La mode des médicaments aromatisés inquiète une députée

, par  Léa Vandeputte

La députée de Gironde Michèle Delaunay dénonce la vogue des médicaments aromatisés pour les enfants comme pour les adultes. Elle demande à la ministre de la Santé, Marisol Touraine, de prendre des mesures afin de limiter les risques de surconsommation de ces produits.

Efferalgan goût cappuccino, Fervex à la framboise ou Smecta à la fraise : les médicaments aromatisés prennent de plus en plus de place dans les rayons des pharmacies. Alertée par « des médecins, des pharmaciens et des familles », Michèle Delaunay a écrit le 15 août à la ministre de la Santé, Marisol Touraine, pour attirer son attention sur les risques liés à la surconsommation de ces produits vendus sans ordonnance. Dans sa lettre, la députée de la Gironde, cancérologue et ancienne ministre déléguée chargée des Personnes âgées et de l’Autonomie, rappelle qu’un « médicament n’a de valeur que par son intérêt thérapeutique et [que] le marketing ne doit pas renvoyer au goût du produit ». Elle ajoute que, « s’il peut être pertinent de donner une saveur agréable pour les enfants en bas âge pour parvenir à les traiter, il n’est en revanche pas souhaitable que des médicaments pour grands enfants et adultes deviennent un produit de consommation marketing avec un choix de goûts et de saveurs innovants à la carte ».

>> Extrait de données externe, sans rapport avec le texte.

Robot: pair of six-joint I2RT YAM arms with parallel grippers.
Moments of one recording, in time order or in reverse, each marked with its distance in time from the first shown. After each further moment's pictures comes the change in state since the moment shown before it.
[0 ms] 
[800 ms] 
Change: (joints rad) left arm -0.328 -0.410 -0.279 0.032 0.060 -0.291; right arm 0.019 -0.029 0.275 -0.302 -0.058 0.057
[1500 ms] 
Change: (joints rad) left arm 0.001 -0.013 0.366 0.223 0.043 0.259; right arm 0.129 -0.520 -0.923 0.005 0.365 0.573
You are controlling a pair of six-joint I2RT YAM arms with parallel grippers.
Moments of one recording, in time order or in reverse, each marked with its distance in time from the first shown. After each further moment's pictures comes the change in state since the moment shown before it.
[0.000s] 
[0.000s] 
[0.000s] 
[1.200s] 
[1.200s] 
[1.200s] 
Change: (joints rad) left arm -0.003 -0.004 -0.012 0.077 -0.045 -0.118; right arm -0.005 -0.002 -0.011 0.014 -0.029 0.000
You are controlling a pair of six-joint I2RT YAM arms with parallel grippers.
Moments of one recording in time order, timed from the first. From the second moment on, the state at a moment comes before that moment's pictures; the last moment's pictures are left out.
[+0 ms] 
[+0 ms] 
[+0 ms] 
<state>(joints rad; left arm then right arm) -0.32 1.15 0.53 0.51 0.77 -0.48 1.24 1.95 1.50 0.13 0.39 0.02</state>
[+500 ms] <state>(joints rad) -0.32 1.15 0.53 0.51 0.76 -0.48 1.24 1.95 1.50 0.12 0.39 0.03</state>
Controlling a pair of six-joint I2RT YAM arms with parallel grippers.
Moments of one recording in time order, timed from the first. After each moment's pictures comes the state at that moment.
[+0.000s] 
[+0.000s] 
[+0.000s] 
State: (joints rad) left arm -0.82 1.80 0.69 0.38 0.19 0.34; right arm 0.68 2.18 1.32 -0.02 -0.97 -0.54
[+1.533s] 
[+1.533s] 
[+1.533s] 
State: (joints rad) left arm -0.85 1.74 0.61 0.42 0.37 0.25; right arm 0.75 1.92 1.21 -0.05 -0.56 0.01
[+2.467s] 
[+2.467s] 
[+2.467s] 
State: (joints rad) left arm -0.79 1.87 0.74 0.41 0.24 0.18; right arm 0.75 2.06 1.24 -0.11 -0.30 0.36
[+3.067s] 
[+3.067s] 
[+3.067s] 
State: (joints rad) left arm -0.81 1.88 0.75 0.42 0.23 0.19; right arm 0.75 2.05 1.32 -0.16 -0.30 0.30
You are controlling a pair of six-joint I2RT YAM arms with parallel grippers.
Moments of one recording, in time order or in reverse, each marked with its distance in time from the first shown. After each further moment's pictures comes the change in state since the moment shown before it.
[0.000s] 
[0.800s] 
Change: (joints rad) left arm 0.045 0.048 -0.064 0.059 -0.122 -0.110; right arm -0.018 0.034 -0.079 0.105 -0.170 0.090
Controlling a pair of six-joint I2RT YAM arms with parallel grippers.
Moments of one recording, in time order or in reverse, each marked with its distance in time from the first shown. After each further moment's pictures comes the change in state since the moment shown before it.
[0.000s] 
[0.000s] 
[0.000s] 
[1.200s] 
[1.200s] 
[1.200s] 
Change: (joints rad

Des emballages trop attractifs

L’ancienne ministre s’inquiète en effet « pour les plus jeunes », chez qui « ce goût attrayant » pourrait entraîner « une surconsommation qui peut être dangereuse ». Elle cite notamment l’exemple du paracétamol : « Une absorption excessive risque de bloquer les capacités du foie à métaboliser un médicament associé. Un pas de plus dans la dose absorbée peut être responsable de dégâts hépatiques aigus. »
Michèle Delaunay sollicite donc Marisol Touraine pour que ces pratiques soient « encadrées et réglementées ». « Les emballages “attractifs” doivent demeurer dans des limites de grande sobriété et le strict respect de la dose doit être rappelé en même temps que la mention de l’aromatisation », précise-t-elle dans son communiqué. La députée se saisira également de cette question dans le cadre du projet de loi de financement de la Sécurité sociale (PLFSS) pour 2017, dont elle est la rapporteure.